Thomas D On the Cutting (Cyber) Edge – Thomas’ Story

“For me, the choice was simple,” says Thomas, who scheduled his first consultation with Dr. D’Ambrosio on August 6—which, coincidentally, was the day Barbara had her knee replacement surgery at Community Medical Center.

Thomas Dudek was enjoying retirement. When he wasn’t doing volunteer maintenance work at St. Barnabas Roman Catholic Church in his hometown of Bayville, he would ride his Harley-Davidson on the side roads along Barnegat Bay. “I have seven beautiful grandchildren,” says Thomas, 73. “They like to ride on back with me.”

But retirement can have its challenges. His wife, Barbara, was home in severe pain and needed knee replacement surgery. Then in April, after Thomas underwent a routine physical, his blood test results showed an above-normal prostate-specific antigen (PSA) reading. His primary care doctor referred him to an urologist, whom he saw the following week. The urologist ordered a biopsy of the prostate and discovered that Thomas did, in fact, have prostate cancer.

“I didn’t know what to do,” he recalls. “I sat down with my wife and went over the options.” But those options at first were limited and burdensome. One doctor suggested radiation therapy, which Thomas was told would require 40 treatments over approximately two months. “I needed to explore other options, so I started searching online,” Thomas says. There, he found teaching hospitals 90 minutes to the north in New York City and North Jersey that offered less-invasive stereotactic radiation treatment for prostate cancer using the CyberKnife. To his pleasant surprise, Thomas discovered the same CyberKnife treatment at Community Medical Center (CMC), an easy five-mile drive away.

CyberKnife offers patients a treatment option that doesn’t impose on their lifestyle,” explains David D’Ambrosio, MD, Medical Director for New Jersey CyberKnife at CMC’s J. Phillip Citta Regional Cancer Center. In contrast to lengthy radiation treatments, CyberKnife treatment is delivered in five or fewer sessions within two weeks.

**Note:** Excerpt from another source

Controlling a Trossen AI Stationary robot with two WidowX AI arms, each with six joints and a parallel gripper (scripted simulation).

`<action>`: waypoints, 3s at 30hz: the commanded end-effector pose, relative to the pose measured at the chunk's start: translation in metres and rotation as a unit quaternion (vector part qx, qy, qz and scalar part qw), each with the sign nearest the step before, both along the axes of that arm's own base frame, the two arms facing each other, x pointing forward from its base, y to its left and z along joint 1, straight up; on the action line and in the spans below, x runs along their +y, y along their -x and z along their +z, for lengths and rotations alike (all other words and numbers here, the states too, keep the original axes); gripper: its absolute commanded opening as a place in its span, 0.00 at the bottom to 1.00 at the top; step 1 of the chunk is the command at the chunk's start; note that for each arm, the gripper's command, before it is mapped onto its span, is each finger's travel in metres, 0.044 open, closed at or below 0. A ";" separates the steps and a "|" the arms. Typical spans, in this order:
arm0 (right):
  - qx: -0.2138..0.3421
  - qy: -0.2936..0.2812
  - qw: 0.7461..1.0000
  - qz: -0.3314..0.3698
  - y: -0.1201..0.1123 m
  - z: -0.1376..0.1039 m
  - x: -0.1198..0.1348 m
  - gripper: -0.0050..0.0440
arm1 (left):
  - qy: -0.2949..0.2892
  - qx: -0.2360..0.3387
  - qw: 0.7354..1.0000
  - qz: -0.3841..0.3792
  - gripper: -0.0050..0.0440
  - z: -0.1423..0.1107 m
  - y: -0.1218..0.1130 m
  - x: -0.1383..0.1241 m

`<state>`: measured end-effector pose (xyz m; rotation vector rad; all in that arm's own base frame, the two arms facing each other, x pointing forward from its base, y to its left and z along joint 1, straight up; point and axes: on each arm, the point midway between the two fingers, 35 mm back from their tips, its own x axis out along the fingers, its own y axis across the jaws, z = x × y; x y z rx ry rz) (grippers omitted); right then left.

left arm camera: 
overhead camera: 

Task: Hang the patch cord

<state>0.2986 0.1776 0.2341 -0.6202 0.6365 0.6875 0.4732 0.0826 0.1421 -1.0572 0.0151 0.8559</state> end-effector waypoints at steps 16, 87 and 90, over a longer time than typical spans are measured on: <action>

“For me, the choice was simple,” says Thomas, who scheduled his first consultation with Dr. D’Ambrosio on August 6—which, coincidentally, was the day Barbara had her knee replacement surgery at Community Medical Center. As his wife was in the operating room, Thomas confronted his own health and his future. Prostate cancer is the second deadliest cancer among men after lung cancer, but most patients survive if they are treated before the cancer spreads, the American Cancer Society notes.

“When I saw Dr. D’Ambrosio, he put me at ease,” Thomas says. “He told me I was a good candidate for the CyberKnife procedure.”

Stereotactic radiation therapy, during which high-energy rays or particles are beamed to the affected area to kill cancer cells and destroy the tumor, is among the treatment options for prostate cancer. CyberKnife, which combines real-time imaging with precision robotic beam placement, allows oncologists to achieve “similar outcomes to what we would achieve with surgery, but without the cutting and anesthesia,” Dr. D’Ambrosio notes. What’s more, because CyberKnife is minimally invasive, patients can resume their normal activity immediately after treatment.

Before treatment with CyberKnife, a high-resolution computed tomography (CT) scan is taken to determine the size, shape and location of the tumor. The image data is then transferred into the CyberKnife system and used by the radiation oncologist to plan treatment. The radiation oncologist then guides a robotic arm to deliver high-dose radiation beams while the patient rests comfortably on a treatment bed.

“One of the key advantages of CyberKnife is its ability to precisely track the tumor in real time, while the patient is laying down,” Dr. D’Ambrosio says. “Patients are breathing during treatment, and CyberKnife can automatically correct for this. This enables us to deliver maximal amounts of radiation therapy to the tumor while limiting radiation to the surrounding normal tissues.”

Thomas noticed no discomfort during his hour-long CyberKnife treatments in early September—five in total. “It was very easy,” he recalls. “You’re in a room and laying still on a table, watching TV. Then you go home and do what you want.”

During the two-week treatment course, Thomas relaxed at home between CyberKnife sessions. About twice a week, a member of his treatment team would call him to make sure he wasn’t having complications. “The staff was so friendly,” Thomas says. “They made me feel at home. And every time I arrived for treatment, they never kept me waiting for treatment.”

Once finished with CyberKnife treatment, Thomas got back on his Harley and back to his grandkids and church work. He awaits a follow-up PSA test, but is hopeful that he is cancer-free. And as for his wife, Barbara? “My knee replacement surgery went well,” Barbara happily reports. “It took away the pain, which is what I wanted. All in all I’m doing OK.”